Our data reflect only a subset of filings and are by no means exhaustive.

Data on Prison and Jail Releases

We collect data on jurisdictions across the U.S. that have released people from adult prison and jail custody in response to the COVID-19 pandemic. Variables we collect include the official or agency authorizing release, the number of people released, and details on the conditions for release, among others. Our data collection relies on published articles, reports, and data demonstrating realized and pandemic-related releases. We also perform strategic outreach to various legal and advocacy groups to request pertinent data via this form. For the most part, we only include release efforts where the data source includes some sort of programmatic description of who is being released (e.g., people with technical violations of parole, people charged with non-violent crimes, etc.). Though we maintain the most complete dataset of COVID-19-related release efforts, it reflects only a subset of efforts and is by no means exhaustive.

Data on Immigration Detention

We scrape the Immigration and Customs Enforcement (ICE) website daily to collect data relating to COVID-19 infections and deaths of detainees and staff within all 120 ICE facilities, as well as other facilities detaining people under ICE jurisdiction, across the United States. ICE only provides a live dataset, meaning that when new data is published, it replaces the previously published data without creating an archive. Therefore, we maintain a historical dataset and merge in newly scraped data as we collect it so that we can understand how the pandemic has unfolded in ICE facilities over time. ICE first started disclosing COVID-19 cases in detention facilities on March 26, 2020, and the agency stopped providing updates regarding COVID-19-related cases and deaths among staff on June 18, 2020.

Data on Grassroots and Community Organizing Efforts

Our team collects data on grassroots and community organizing efforts by incarcerated people, their families, community-based organizations, nonprofits, and advocates aimed at influencing government agencies to protect the lives of people incarcerated in prisons, jails, and detention centers against the threats posed by COVID-19.

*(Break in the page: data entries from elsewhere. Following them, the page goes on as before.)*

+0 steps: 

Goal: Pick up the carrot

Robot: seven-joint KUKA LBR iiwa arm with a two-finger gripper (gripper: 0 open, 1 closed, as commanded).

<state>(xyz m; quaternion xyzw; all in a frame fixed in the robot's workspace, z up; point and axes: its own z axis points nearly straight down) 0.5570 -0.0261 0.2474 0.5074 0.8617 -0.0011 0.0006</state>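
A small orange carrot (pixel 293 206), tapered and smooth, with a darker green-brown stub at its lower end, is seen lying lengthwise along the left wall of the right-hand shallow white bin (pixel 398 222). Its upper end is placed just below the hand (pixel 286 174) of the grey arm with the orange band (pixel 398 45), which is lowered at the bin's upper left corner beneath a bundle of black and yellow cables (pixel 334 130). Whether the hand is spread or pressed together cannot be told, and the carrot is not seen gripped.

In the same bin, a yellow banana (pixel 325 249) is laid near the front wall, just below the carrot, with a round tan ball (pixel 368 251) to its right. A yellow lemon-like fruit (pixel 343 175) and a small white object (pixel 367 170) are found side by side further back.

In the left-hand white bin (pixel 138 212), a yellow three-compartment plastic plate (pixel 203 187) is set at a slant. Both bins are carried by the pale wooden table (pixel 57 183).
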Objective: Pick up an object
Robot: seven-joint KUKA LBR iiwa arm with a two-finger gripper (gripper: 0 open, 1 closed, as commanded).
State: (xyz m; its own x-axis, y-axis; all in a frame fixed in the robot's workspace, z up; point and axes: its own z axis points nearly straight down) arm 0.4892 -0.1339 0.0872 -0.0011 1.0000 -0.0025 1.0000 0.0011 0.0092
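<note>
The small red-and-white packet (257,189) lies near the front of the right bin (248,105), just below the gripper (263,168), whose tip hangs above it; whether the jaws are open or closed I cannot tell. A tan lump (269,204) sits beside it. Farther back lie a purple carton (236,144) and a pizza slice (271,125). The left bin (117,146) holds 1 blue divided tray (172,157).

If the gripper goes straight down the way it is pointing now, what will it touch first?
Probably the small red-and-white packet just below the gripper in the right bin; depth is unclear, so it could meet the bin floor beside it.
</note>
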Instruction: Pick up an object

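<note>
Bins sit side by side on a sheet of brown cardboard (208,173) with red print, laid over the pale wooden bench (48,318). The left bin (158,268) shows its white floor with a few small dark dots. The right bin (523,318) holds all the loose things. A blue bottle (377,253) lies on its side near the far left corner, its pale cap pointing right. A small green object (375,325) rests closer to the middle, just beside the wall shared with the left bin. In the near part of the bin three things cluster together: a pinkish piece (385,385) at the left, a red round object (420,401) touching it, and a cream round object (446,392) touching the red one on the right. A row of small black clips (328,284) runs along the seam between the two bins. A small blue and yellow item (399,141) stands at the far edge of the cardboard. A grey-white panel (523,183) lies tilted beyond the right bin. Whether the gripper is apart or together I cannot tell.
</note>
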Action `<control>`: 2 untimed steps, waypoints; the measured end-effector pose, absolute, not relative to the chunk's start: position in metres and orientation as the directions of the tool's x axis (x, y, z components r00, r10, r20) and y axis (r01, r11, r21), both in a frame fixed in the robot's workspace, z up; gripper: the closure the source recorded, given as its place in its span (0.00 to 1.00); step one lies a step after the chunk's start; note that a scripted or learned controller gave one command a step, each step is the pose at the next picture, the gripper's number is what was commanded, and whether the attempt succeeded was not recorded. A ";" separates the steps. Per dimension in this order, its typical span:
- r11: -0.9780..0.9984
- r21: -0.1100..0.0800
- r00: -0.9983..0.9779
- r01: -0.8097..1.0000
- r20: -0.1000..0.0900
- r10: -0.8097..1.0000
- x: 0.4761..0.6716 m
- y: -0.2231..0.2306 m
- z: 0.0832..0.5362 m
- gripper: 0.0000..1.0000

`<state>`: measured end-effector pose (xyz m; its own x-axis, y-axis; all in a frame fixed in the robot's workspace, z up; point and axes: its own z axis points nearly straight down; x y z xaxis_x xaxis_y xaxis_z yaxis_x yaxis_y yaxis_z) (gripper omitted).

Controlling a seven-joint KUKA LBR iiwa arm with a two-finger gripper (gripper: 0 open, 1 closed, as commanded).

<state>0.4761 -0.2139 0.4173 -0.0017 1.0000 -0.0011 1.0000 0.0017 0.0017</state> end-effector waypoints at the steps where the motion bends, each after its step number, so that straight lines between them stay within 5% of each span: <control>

In the context of this project, we define grassroots organizing as efforts and actions planned by, for, and with incarcerated people. We define community organizing as efforts and actions planned by community-based organizations.

We do not include efforts for which we have no basis to believe that the action was connected to a health and safety risk posed by COVID-19 in a carceral facility, or efforts that are too individualized to be considered an organizing effort.

The Perilous Chronicle’s List of Prisoner Actions is a vital source for our data, as are social media platforms such as Twitter, where organizers often promote their efforts. For example, our team has learned about many efforts by following the hashtag #FreeThemAll, commonly used to amplify demands by organizers inside and outside facilities to release incarcerated individuals to prevent COVID-19 outbreaks. We also gather data from news reports and social media to enhance our existing understanding of efforts happening on the ground. Finally, we ask organizers to self-report their efforts through this form. Our grassroots and community organizing data reflect only a subset of efforts and are by no means exhaustive.